The effect of chronic administration of BSO and GBR 12909, alone or in combination, during postnatal days p5–p16 on cognitive functions assessed in adolescent (A–C) and adult (D) Sprague–Dawley rats. (A1–D1) The effects of the studied model compounds on the exploration of two identical objects in the acquisition trials (session T1). (A2–D2) The effects of the studied model compounds on the exploration of a novel and familiar object in the retention trial (Session T2). (A3–D3) The effects of the studied model compounds on the recognition index. Data are presented as the mean ± SEM, n = 10 for each group. Letters indicate statistically significant differences between the exploration time of a novel and familiar object in the session T2 within each studied group, according to the Student’s t-test for independent samples, ^aaa p < 0.001, ^a p < 0.05 vs. familiar object. Statistical analysis of the recognition index was performed using a two-way ANOVA; symbols indicate significance of differences according to the Newman–Keuls post hoc test, *** p < 0.001, * p < 0.05 vs. control; ^### p < 0.001 vs. BSO- and ^∆∆∆ p < 0.001, ^∆ p < 0.05 vs. GBR 12909-treated groups.

Figure 3

The effect of chronic administration of BSO and GBR 12909, alone or in combination, during postnatal days p5–p16 on positive symptoms assessed in the OFT in adolescent and adult Sprague–Dawley rats as: (A) the time of walking (B) the number of sector crossings (C) the number of peeping and rearing episodes. Data are presented as the mean ± SEM, n = 10 for each group. Statistical analysis was performed using a two-way ANOVA; symbols indicate significance of differences according to the Newman–Keuls post hoc test, *** p < 0.001, ** p < 0.01, * p < 0.05 vs. control; ^### p < 0.001, ^## p < 0.01, ^# p < 0.05 vs. BSO and ^∆∆∆ p < 0.001, ^∆ p < 0.05 vs. GBR 12909-treated groups.

Figure 4

The effect of chronic administration of BSO and GBR 12909, alone or in combination, during postnatal days p5–p16, on the spontaneous and AMF-induced locomotor activity and stereotypy, measured in 90-day-old Sprague–Dawley rats using actometers. (A) Horizontal locomotor activity is presented as the total distance traveled expressed in cm, (B) vertical locomotor activity is shown as the total time spent climbing expressed in seconds (s), and (C) stereotypy as the total time devoted to stereotypical behavior expressed in seconds.

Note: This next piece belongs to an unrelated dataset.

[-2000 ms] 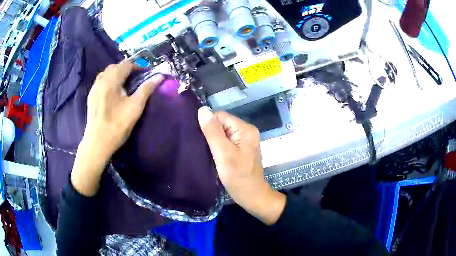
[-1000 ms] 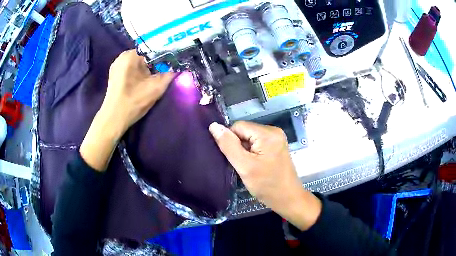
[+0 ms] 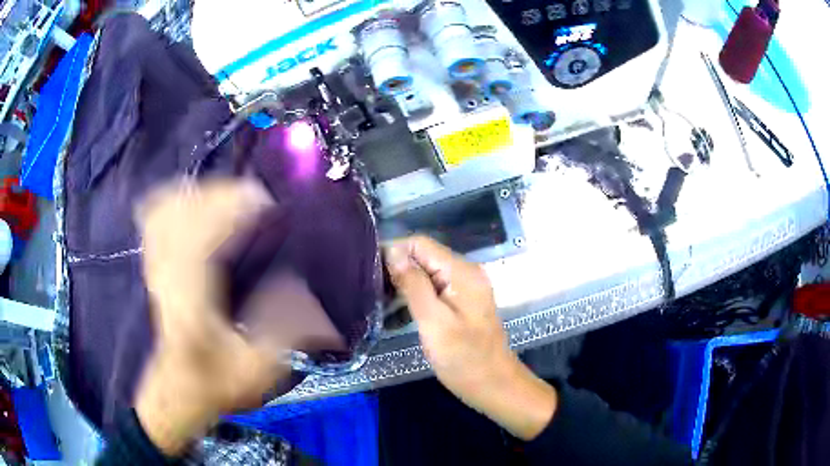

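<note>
The dark purple garment body lies inside out at the left of the overlock machine. Its armhole opening has a pale-speckled edge that curves in front of the machine. The fabric passes under the presser foot area, beside a pink lamp glow. My right hand pinches the garment's right edge below the needle area. My left hand is blurred over the garment, left of the opening; whether its fingers hold fabric cannot be told.
Slim tools lie on the white table at the right, near a dark red thread spool. A dark thread clump lies right of the machine. A printed ruler runs along the front edge. Blue bins stand below.
My left hand has moved away from the needle area, down toward me. The opening's edge has drawn up and curves more tightly. My right hand stays at the fabric's right edge, slightly lower.
</note>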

These parameters were recorded during a 30–minute measurement session. Data are presented as the mean ± SEM, n = 10 for each group. Statistical analysis was performed using a two-way ANOVA; symbols indicate significance of differences according to the Newman–Keuls post hoc test, *** p < 0.001, ** p < 0.01, * p < 0.05 vs. control; ^### p < 0.001, ^# p < 0.05 vs. BSO-; and ^∆∆∆ p < 0.001, ^∆ p < 0.05 vs. GBR 12909-treated groups. Comparisons between the corresponding groups treated with saline or AMF were performed using the Student’s t-test for independent samples, ^aaa p < 0.001 vs. saline-treated control, ^bbb p < 0.001 vs. saline-treated BSO group; ^ccc p < 0.001 vs. saline-treated GBR 12909 group; ^ddd p < 0.001 vs. saline-treated BSO + GBR 12909 group.

Figure 5

The effect of chronic administration of BSO and GBR 12909, alone or in combination, during postnatal days p5–p16, on BDNF mRNA and protein levels in the PFC (A,C) and HIP (B,D) of adult rats. Data are presented as the mean ± SEM, n = 7–8 for each group. Statistical analysis was performed using a two-way ANOVA; symbols indicate significance of differences according to the Newman–Keuls post hoc test, *** p < 0.001, ** p < 0.01, * p < 0.05 vs. control; ^### p < 0.001, ^## p < 0.01, vs. BSO-; and ^∆∆∆ p < 0.001, ^∆∆ p < 0.01 vs. GBR 12909-treated groups.